> _Your task_
The records that follow are to be transcribed word for word.

+-------+

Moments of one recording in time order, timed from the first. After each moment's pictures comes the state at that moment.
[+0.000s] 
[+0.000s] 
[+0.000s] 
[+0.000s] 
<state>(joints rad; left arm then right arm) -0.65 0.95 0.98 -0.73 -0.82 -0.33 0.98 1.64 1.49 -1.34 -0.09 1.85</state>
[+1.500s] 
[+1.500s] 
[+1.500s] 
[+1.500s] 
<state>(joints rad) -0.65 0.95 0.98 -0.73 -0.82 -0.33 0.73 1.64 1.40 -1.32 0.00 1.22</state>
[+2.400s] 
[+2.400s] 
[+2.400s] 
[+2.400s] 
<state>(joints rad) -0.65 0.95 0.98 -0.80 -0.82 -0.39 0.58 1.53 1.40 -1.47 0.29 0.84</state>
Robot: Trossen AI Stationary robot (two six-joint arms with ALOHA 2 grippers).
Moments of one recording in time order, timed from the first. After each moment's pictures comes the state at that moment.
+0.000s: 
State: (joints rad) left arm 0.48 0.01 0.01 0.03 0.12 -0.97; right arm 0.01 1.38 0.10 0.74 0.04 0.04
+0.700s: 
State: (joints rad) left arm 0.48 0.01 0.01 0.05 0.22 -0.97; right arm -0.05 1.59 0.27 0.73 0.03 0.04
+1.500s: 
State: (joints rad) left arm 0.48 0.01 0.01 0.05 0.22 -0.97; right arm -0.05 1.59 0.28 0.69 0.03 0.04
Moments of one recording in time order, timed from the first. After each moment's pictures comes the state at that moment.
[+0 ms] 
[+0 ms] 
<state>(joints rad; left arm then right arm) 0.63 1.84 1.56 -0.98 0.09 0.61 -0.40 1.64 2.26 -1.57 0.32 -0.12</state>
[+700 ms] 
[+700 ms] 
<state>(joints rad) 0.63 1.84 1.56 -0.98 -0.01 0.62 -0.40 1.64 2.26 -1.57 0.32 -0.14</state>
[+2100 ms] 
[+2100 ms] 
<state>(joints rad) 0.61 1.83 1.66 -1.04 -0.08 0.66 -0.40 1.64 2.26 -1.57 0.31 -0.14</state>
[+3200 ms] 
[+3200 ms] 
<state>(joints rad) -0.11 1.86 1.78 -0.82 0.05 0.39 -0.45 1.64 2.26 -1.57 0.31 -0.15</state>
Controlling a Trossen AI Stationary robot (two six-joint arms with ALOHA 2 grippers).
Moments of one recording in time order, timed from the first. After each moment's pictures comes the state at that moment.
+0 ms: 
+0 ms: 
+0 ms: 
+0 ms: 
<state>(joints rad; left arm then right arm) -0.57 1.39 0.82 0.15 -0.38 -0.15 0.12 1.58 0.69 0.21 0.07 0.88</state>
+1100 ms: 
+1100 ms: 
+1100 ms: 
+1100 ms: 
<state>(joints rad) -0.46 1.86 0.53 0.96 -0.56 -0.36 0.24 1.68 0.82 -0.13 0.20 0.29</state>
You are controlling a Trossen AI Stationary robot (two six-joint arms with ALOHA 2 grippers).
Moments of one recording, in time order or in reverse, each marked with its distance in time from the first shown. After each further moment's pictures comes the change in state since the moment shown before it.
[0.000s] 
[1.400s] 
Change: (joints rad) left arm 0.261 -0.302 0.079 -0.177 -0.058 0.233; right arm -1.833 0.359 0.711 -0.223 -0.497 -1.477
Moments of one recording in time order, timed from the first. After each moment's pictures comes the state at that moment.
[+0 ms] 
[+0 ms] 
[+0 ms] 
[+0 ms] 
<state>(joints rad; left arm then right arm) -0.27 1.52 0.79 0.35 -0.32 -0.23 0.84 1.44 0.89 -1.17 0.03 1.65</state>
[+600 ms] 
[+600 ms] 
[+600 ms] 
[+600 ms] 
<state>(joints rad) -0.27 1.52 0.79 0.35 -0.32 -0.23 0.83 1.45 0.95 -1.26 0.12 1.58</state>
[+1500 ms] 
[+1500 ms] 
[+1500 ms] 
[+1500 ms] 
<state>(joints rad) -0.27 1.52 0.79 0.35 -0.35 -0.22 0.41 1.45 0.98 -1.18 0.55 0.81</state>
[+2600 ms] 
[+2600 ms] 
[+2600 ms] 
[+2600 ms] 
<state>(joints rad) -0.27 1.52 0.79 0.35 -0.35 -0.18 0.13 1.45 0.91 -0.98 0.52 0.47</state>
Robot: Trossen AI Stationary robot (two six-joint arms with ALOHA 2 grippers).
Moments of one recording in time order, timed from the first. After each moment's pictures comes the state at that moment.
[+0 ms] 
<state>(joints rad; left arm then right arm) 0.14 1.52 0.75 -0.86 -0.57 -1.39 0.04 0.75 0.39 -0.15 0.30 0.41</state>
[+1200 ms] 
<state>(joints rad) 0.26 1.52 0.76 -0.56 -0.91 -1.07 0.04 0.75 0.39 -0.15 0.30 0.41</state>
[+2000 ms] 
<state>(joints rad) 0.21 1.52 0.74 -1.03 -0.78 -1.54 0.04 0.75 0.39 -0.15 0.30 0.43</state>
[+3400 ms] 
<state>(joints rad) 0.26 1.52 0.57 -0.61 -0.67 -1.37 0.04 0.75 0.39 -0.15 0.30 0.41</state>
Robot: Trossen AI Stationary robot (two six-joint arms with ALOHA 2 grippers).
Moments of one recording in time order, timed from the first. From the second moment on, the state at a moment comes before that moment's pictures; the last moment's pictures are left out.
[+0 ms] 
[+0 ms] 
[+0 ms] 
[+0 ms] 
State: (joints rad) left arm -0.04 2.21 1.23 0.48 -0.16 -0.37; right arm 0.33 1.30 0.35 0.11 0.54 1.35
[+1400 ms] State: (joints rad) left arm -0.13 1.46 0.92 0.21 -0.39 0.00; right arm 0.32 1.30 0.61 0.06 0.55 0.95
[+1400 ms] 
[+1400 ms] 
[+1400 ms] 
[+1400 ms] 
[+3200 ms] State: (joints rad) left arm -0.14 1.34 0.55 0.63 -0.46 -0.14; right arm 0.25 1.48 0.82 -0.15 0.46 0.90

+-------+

> _Solution_
Moments of one recording in time order, timed from the first. After each moment's pictures comes the state at that moment.
[+0.000s] 
[+0.000s] 
[+0.000s] 
[+0.000s] 
<state>(joints rad; left arm then right arm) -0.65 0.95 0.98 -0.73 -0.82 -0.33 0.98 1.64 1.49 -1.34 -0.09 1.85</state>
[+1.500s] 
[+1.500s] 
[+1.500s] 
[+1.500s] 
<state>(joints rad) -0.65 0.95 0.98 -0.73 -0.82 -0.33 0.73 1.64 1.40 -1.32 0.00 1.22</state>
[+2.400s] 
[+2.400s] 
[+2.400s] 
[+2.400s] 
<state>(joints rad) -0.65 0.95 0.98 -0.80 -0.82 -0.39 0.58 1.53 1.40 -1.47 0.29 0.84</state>
Robot: Trossen AI Stationary robot (two six-joint arms with ALOHA 2 grippers).
Moments of one recording in time order, timed from the first. After each moment's pictures comes the state at that moment.
+0.000s: 
State: (joints rad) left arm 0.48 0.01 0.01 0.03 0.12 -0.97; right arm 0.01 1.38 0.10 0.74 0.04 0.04
+0.700s: 
State: (joints rad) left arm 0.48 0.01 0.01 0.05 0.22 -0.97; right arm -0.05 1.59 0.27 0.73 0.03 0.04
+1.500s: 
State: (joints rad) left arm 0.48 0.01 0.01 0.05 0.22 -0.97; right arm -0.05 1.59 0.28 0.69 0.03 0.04
Moments of one recording in time order, timed from the first. After each moment's pictures comes the state at that moment.
[+0 ms] 
[+0 ms] 
<state>(joints rad; left arm then right arm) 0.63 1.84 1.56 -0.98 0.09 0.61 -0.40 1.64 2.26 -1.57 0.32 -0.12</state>
[+700 ms] 
[+700 ms] 
<state>(joints rad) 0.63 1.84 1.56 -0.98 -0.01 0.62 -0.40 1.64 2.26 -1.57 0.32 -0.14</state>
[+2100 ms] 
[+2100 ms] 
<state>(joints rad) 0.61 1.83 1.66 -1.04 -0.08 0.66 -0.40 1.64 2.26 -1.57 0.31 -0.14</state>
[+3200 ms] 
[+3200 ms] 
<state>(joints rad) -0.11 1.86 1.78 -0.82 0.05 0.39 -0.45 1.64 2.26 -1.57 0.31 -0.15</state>
Controlling a Trossen AI Stationary robot (two six-joint arms with ALOHA 2 grippers).
Moments of one recording in time order, timed from the first. After each moment's pictures comes the state at that moment.
+0 ms: 
+0 ms: 
+0 ms: 
+0 ms: 
<state>(joints rad; left arm then right arm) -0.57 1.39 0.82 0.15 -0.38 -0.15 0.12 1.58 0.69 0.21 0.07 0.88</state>
+1100 ms: 
+1100 ms: 
+1100 ms: 
+1100 ms: 
<state>(joints rad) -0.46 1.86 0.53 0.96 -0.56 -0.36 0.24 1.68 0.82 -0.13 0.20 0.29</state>
You are controlling a Trossen AI Stationary robot (two six-joint arms with ALOHA 2 grippers).
Moments of one recording, in time order or in reverse, each marked with its distance in time from the first shown. After each further moment's pictures comes the change in state since the moment shown before it.
[0.000s] 
[1.400s] 
Change: (joints rad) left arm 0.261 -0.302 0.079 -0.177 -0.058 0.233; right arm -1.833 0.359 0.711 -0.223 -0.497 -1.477
Moments of one recording in time order, timed from the first. After each moment's pictures comes the state at that moment.
[+0 ms] 
[+0 ms] 
[+0 ms] 
[+0 ms] 
<state>(joints rad; left arm then right arm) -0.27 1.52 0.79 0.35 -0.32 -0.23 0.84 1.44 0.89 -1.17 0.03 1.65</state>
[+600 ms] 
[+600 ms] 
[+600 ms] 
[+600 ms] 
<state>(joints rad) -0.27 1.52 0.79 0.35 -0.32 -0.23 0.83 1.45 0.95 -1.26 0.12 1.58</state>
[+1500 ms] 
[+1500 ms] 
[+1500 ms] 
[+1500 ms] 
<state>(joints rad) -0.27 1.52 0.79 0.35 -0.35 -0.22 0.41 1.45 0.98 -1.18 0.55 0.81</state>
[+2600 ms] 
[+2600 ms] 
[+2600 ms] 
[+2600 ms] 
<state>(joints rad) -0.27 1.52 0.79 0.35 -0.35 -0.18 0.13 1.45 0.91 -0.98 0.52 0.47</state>
Robot: Trossen AI Stationary robot (two six-joint arms with ALOHA 2 grippers).
Moments of one recording in time order, timed from the first. After each moment's pictures comes the state at that moment.
[+0 ms] 
<state>(joints rad; left arm then right arm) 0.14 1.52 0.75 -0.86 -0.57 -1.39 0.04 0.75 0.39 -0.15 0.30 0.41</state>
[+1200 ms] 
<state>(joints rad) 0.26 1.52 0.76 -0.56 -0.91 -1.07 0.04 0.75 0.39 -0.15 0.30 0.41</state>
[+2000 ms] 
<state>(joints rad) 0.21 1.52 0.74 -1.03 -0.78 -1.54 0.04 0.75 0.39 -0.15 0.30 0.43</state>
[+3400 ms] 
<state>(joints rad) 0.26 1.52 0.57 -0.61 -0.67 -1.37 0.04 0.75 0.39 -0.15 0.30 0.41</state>
Robot: Trossen AI Stationary robot (two six-joint arms with ALOHA 2 grippers).
Moments of one recording in time order, timed from the first. From the second moment on, the state at a moment comes before that moment's pictures; the last moment's pictures are left out.
[+0 ms] 
[+0 ms] 
[+0 ms] 
[+0 ms] 
State: (joints rad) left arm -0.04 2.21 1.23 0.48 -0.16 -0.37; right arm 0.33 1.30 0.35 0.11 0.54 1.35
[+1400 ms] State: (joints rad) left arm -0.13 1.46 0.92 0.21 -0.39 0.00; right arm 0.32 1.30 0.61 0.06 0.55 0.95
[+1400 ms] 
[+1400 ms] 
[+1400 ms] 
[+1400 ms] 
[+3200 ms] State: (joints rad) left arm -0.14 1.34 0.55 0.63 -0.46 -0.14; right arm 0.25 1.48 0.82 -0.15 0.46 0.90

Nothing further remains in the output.